If you have no income, you may be forced to beg in order to survive.It is easy to confuse the concepts of income and wealth, but in reality they are very different. It is possible for someone to have access to a great deal of wealth, even if they don’t have an income. (If a person had $10 million in the bank, and they didn’t have a job, would you consider them wealthy? I would!)

As a result, wealth can be defined as the value of our assets (property, stocks, businesses, shares and so on) minus the total debt that we owe.

Income, on the other hand, is a bit different. Accountants refer to income as a flow of funds – it is money that comes in on a regular basis. For example, you might not own any assets at all, but if you have a job you will be receiving an income for completing that work. There are several different types of income, and each has its own definition.

Factor Income: This is money that is received when you use a factor of production. For example, if I work for someone I am using my labour resource. The money that I receive (my wage) is referred to as factor income. I can also gain profits from using capital resources, and rent from using land resources. Interest and dividends that are paid on money that I might have invested are also forms of factor income.

Transfer Income: Some people do not have access to any factor income. These people may not own any resources, and as such the only way they can earn an income is to work. If they are unemployed, then this is not an option either. Other people might not be able to work as long as they would like due to personal injury or disability, and still others might be retired. In these situations, the government will pay some form of financial support. This could be in the form of an unemployment benefit, a pension or possibly a disability allowance. Any income received in this fashion is referred to as transfer income.

Gross Income: This is defined as the total amount of money that I have received before taxes are taken into account. It is simple to calculate; all you need to do is add the factor income received by a person to the transfer income that they have received.

Disposable Income: When a person earns and income in Australia, they are obliged to pay income tax. We will look at this in more detail later, but for now you should be aware that after we deduct the income tax that has been paid from our gross income we are left with our disposable income. This is the amount that we can choose how to spend.

Final Income: We will choose to spend some of the money that we receive, and when we do we will end up paying more taxes. Indirect taxes are government charges that are added to the price of almost all goods and services in Australia. For example, the GST is an indirect tax. Our final income is calculated as our disposable income minus the impact of any indirect taxes. This calculation is made because indirect taxes do not satisfy our needs and wants; they are additional charges that must be met when we buy a product. Also, indirect taxes will affect some people more than others.

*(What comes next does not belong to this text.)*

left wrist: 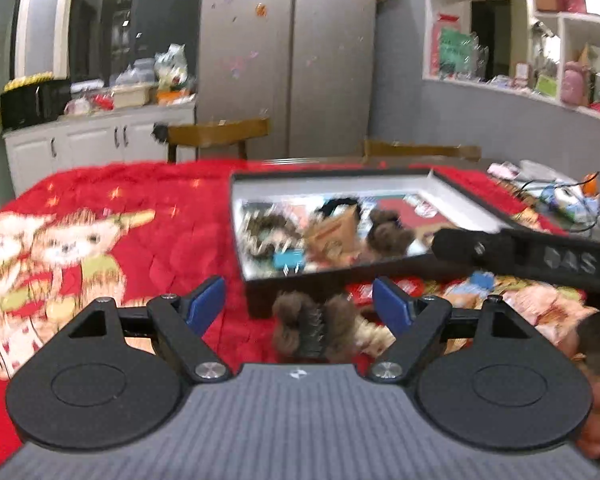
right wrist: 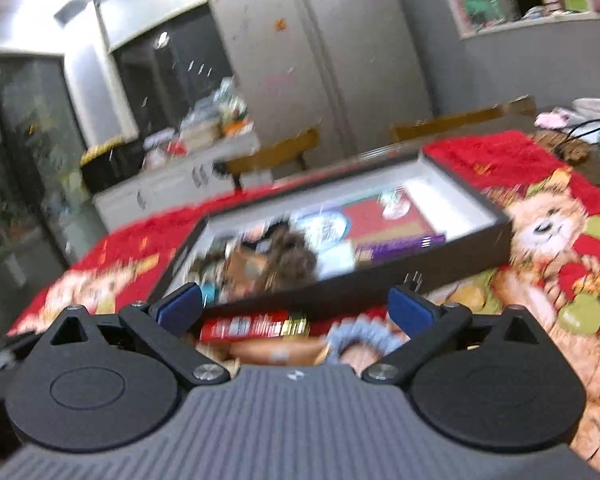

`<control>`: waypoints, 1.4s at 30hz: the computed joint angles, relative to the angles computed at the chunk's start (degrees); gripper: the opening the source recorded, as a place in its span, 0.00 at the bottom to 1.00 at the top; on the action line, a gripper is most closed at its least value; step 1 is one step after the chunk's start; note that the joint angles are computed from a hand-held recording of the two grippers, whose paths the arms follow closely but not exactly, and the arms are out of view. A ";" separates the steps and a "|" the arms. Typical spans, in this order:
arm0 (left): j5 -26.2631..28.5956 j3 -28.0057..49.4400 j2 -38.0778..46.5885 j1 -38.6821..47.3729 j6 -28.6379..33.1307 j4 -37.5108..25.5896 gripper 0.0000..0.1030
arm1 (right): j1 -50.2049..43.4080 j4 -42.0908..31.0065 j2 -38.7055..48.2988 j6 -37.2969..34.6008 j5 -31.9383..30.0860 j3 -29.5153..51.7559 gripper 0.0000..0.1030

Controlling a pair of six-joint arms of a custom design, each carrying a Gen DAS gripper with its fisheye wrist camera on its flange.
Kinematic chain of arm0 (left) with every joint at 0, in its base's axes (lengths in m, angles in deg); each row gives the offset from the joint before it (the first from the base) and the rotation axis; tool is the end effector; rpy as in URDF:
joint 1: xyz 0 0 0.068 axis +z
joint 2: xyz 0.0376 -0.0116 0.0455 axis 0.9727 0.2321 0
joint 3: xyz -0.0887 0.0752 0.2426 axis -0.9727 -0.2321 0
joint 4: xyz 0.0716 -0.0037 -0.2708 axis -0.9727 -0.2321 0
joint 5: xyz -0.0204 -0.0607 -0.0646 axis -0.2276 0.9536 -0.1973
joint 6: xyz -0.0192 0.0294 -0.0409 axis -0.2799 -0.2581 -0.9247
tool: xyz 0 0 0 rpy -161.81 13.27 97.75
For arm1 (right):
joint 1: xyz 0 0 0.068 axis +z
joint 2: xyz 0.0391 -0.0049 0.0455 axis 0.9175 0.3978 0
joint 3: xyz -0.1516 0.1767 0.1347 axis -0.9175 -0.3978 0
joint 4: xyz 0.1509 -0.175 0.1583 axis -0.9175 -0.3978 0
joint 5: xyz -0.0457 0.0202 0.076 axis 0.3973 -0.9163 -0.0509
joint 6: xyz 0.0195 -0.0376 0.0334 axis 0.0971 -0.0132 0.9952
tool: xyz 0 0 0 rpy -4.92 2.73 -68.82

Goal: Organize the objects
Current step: 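Move both tools out of the box back toward the remaining items, then grasp the brown fuzzy hair clip with the left tool while the right tool grasps the tan paper triangle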

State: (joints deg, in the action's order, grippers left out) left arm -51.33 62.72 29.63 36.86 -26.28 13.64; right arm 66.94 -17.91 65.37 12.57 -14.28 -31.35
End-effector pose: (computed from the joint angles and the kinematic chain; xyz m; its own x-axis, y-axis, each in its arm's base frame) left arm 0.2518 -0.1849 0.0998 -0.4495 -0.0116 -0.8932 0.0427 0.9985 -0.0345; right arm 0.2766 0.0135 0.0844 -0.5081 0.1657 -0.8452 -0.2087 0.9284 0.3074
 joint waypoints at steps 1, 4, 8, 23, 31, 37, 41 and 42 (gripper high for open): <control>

It is worth noting one other important concept at this stage: Social Wage. The social wage is a theoretical concept used to explain the distribution of income after the impact of non-financial assistance from the government is taken into account. For example, the government in Australia provides us with roads, parks and libraries, all of which we can access without cost. When we take these things into account, we recognise that our standard of living is affected by these products as well.